Inhabitants of Monmouth v. Gardiner

35 Me. 247 | Me. | 1853

Hathaway, J.

— In cases for flowing lands by mill owners, the remedy for the proprietor of the land is provided by the statute, and an action at common law cannot be maintained. Statute c. 126, § 28. Stowell v. Flagg, 11 Mass. 314. The defendant had the right to flow the land of the proprietors as provided by law, and in 1843, he acquired the unconditional right to flow it, so far as they were concerned. But that did not authorize him to obstruct or injure the public highway, which the plaintiffs were legally bound to keep in a condition safe and convenient for travelers.

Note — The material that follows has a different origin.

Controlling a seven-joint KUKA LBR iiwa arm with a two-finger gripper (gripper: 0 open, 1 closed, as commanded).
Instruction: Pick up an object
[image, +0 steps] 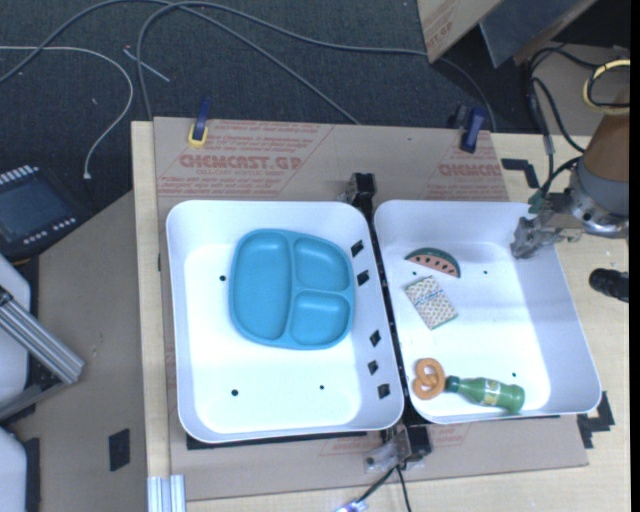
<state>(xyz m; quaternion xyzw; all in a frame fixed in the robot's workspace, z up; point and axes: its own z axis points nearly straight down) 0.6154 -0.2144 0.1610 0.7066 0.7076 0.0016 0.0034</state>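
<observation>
At the bottom of the frame, in the lower part of the right bin (560, 330), a green bottle (487, 392) lies on its side with its neck pointing left, just beside an orange pretzel (429, 378) at the bin's lower left corner. Above these, near the bin's left wall, lies a small patterned packet (431, 301), tilted. Higher still, a watermelon slice (433, 262) lies flat, close to the packet but apart from it. The left bin (190, 300) carries a blue divided plate (292, 288) with three compartments, resting in its upper middle. Both bins sit side by side on the bench (300, 150). At the upper right of the frame, the end effector (531, 240) stands over the upper right rim of the right bin, well apart from all four objects; nothing is visible between its fingers, and how far they are open cannot be told.
</observation>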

The public have but an easement in the land upon which the road is made. The town is obliged by law to keep the road in repair, and cannot have the benefit of the statute remedy for flowing. Calais v. Dyer, 7 Greenl. 155.

In the case last cited, Mellen, C. J. intimated, that an action on the case would be an appropriate mode of redress for the town. ■

The easement in the land, over which the road was made, must have been either paid for or given to the public at the time; or the road could not have been legally established. Although the title in the soil remained in him from whom the use was taken, yet the public acquired the right to pass over the surface, in the state in which it was, when first made a public road. Callender v. Marsh, 1 Pick. 430. The statute does not justify or excuse the erection of a dam in such *254manner as to overflow a public highway already appropriated and in actual use. Commonwealth v. Stevens, 10 Pick. 247.

It would present a remarkable conflict of legislation, for one statute to authorize an indictment against a town for a defective highway, while another statute authorized an individual to render it defective.

If additional rights of flowing lands, in such cases, are deemed necessary, it is for the Legislature, not for the Court, to grant them.

The Court does not perceive any error in the instructions given by the Judge who presided at the trial, or in his refusal to instruct as requested.

This action was brought up, on the plaintiffs’ appeal from a judgment, in the late District Court, on demurrer filed, by consent of parties, with an agreement to waive the same, and the defendant claims costs after the appeal, under the statute, c. 97, § 15, because the plaintiff did not recover more than two hundred dollars. By recurring to the statute it will be perceived that such an appeal is embraced in the exceptions, in that section of the Act, and not in the enacting clause. He is not therefore entitled to costs.

According to the decisions of the Court in Sutherland v. Jackson, 32 Maine, 80, and Morrison v. Kittredge, 32 Maine, 100, the plaintiffs are entitled to recover full costs.

The plaintiffs’ exceptions are sustained.

The defendant’s exceptions are overruled.

Judgment for the plaintiffs, on the verdict, with full costs.

Wells and Howard, J. J., concurred. Shepley, C. J., concurred in the result.